Detto questo, va anche ricordato che la finalità del PNRR è quella di risolvere, insieme alle riforme, i problemi di fondo che hanno frenato la crescita economica dell’Italia prima della pandemia. Non solo: l’emergenza in Emilia-Romagna ha messo in evidenza, in modo drammatico, i ritardi accumulati nella prevenzione idrogeologica e nella manutenzione del territorio. Ritardi che vanno recuperati una volta per tutte. Le risorse finanziarie ci sono.
Tra le ipotesi allo studio del governo per la revisione del PNRR, c’è anche quella che prevede l’assegnazione di una parte dei fondi disponibili direttamente alle imprese, per incentivare gli investimenti necessari nell’ottica delle transizioni ecologica ed energetica. E’ un’ipotesi che, secondo Confagricoltura, dovrebbe essere sostenuta con determinazione nel confronto con la Commissione europea, anche perché l’Italia non potrà ricorrere agli ingenti aiuti di Stato già annunciati dai governi di altri Stati membri, grazie alla flessibilità concessa dall’Esecutivo della UE. Il ripristino l’anno prossimo del Patto di stabilità e crescita, sia pure modificato, ridurrà ulteriormente la capacità di spesa pubblica dell’Italia.

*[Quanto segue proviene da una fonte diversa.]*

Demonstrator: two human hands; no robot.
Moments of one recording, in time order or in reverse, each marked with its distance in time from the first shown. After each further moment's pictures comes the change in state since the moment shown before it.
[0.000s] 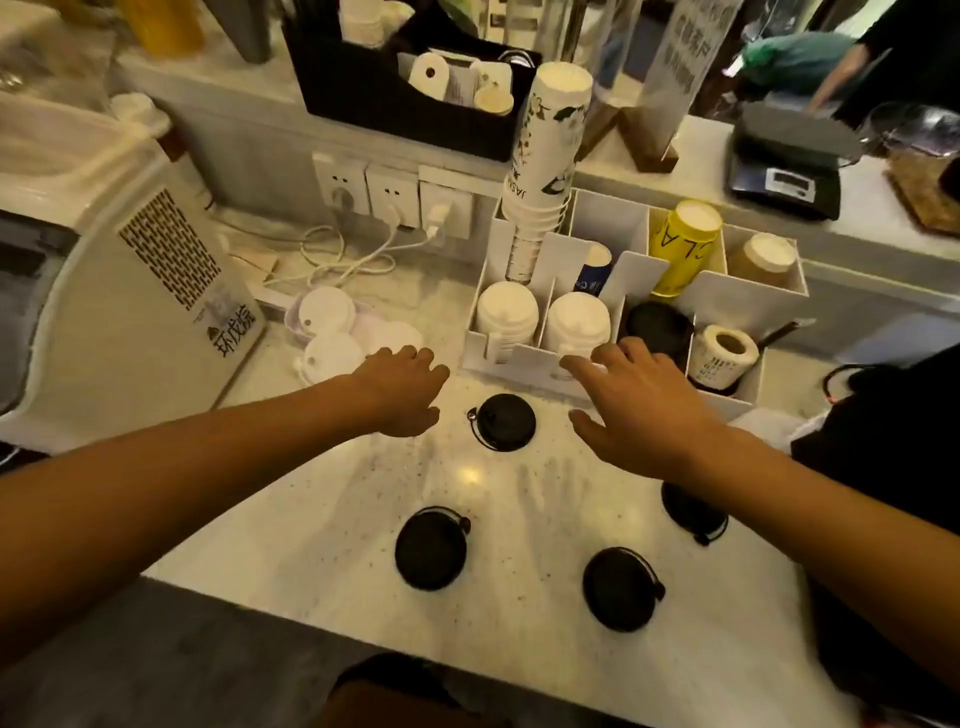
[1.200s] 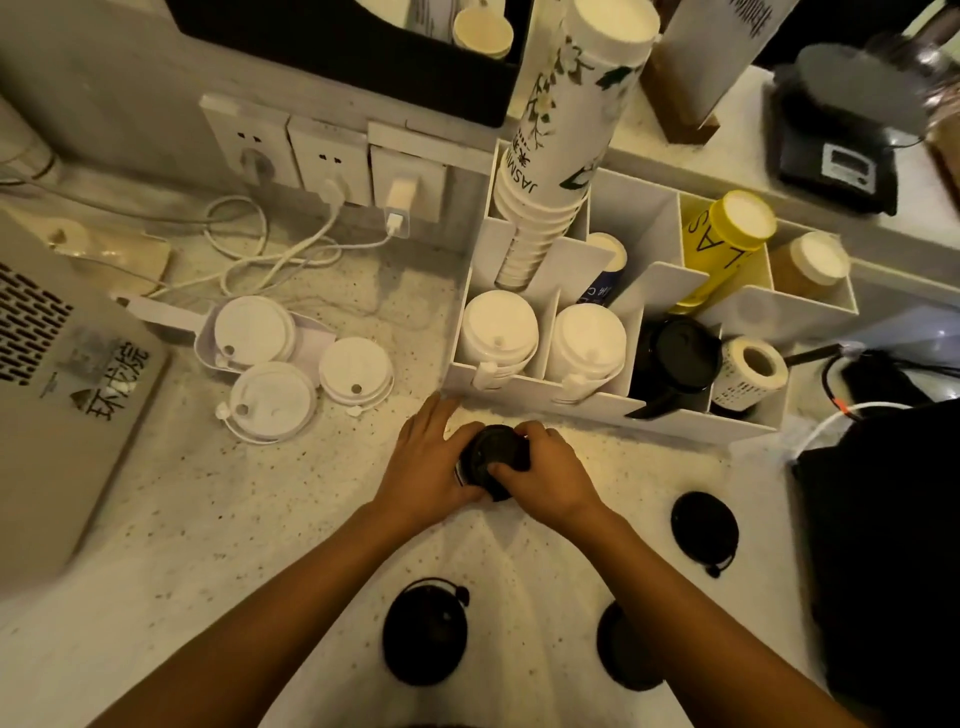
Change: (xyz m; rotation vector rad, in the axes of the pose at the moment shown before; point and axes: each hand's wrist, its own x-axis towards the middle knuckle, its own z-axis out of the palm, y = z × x) left_hand 0.084 0.041 0.104 -0.857 0.229 -0.001; right_hand 0.104 -0.054 0.135 0.816 -0.221 0.559
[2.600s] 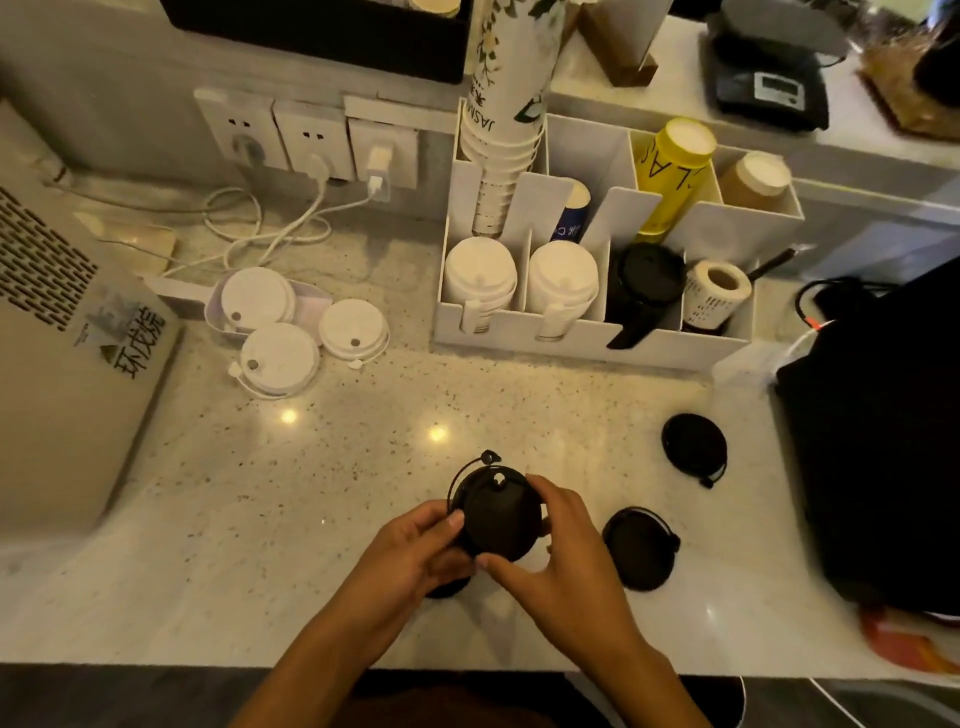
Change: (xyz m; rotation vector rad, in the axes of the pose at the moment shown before) left_hand -0.171 0.048 -0.002 -1.360 -0.239 -0.507; right_hand -0.185 0.039 0.056 0.274 0.187 -0.184
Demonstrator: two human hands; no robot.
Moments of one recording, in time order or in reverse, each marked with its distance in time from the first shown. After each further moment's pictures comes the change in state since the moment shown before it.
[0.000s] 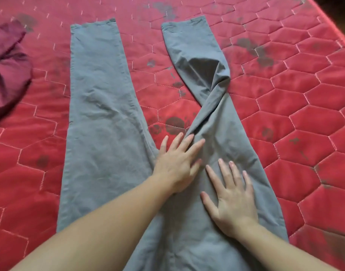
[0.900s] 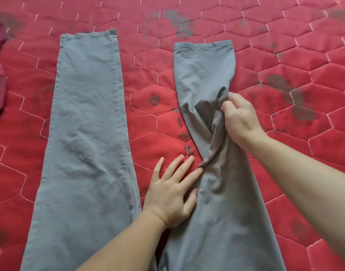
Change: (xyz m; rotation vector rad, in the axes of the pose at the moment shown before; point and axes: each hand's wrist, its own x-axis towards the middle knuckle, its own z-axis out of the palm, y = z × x) left_hand 0.112 -0.060 -0.008 -0.015 0.193 0.004; right_hand 0.353 0.001 -0.125 0.881 0.209 -0.012
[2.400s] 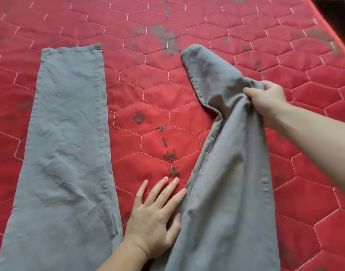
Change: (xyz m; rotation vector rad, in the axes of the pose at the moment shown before) left_hand 0.001 -0.003 0.001 -0.053 -0.030 0.010; right_hand 0.103 0.046 -0.082 0.066 0.188 0.418
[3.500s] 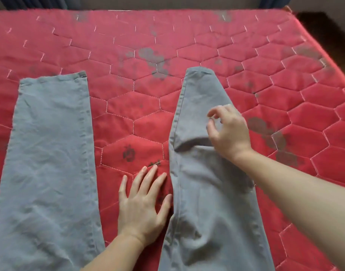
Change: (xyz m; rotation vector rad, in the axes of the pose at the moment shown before) left_hand 0.101 -0.048 -0.017 -0.009 0.016 -0.267; right_hand -0.001 -0.001 0.066 -0.485 0.080 -0.591
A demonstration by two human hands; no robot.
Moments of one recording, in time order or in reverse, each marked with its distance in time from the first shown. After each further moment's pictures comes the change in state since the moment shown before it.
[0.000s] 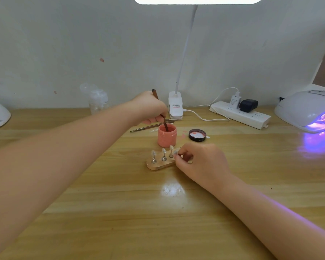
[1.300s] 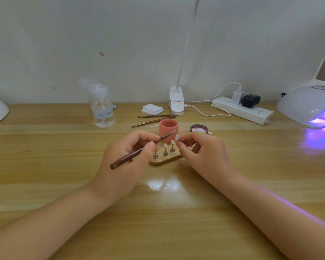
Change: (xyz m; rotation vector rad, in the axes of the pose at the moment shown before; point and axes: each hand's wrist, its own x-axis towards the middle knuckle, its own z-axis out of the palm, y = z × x) left_hand -0.123 -0.088 0.038 -0.415 0.247 0.531; right_hand 0.002 0.001 0.000 0.361 0.048 0.047
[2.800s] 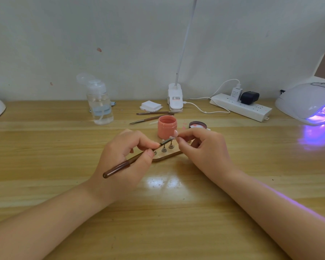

Il sistema delle imprese ha dimostrato di saper utilizzare al meglio gli incentivi diretti, ben finalizzati e con limitati oneri burocratici. La misura “Agricoltura 4.0”, voluta da Confagricoltura, è stata un successo, con un volume di investimenti per la sostenibilità e l’innovazione di oltre due miliardi di euro nel 2022.
La vitalità del sistema produttivo italiano è stata confermata dalle recenti previsioni economiche di primavera rese note dalla Commissione. Nella media dell’anno corrente, la crescita del PIL dovrebbe attestarsi attorno all’1%, con una stima relativa all’Italia superiore, sia pure di poco (1,2%), alla media dell’Unione. Il nostro Paese continua a far meglio di Francia e Germania.
La Commissione ha segnalato che sull’andamento dell’economia continua a pesare una condizione di grande incertezza determinata, prima di tutto, dall’evoluzione dello scenario internazionale. Qualche punto fermo, però, può essere messo.
Tutte le crisi finiscono, ma non si ritornerà a quella che era la situazione economica prima della pandemia e della guerra in Ucraina, ai prezzi stabili, ai tassi d’interesse vicini allo zero, alla crescita costante della domanda globale nell’ambito di un sistema multilaterale. Il contesto sarà più sfidante. Pertanto, occorre destinare le risorse finanziarie disponibili alle imprese per gli investimenti necessari a far salire ulteriormente la crescita sostenibile delle imprese e l’efficienza delle filiere di produzione.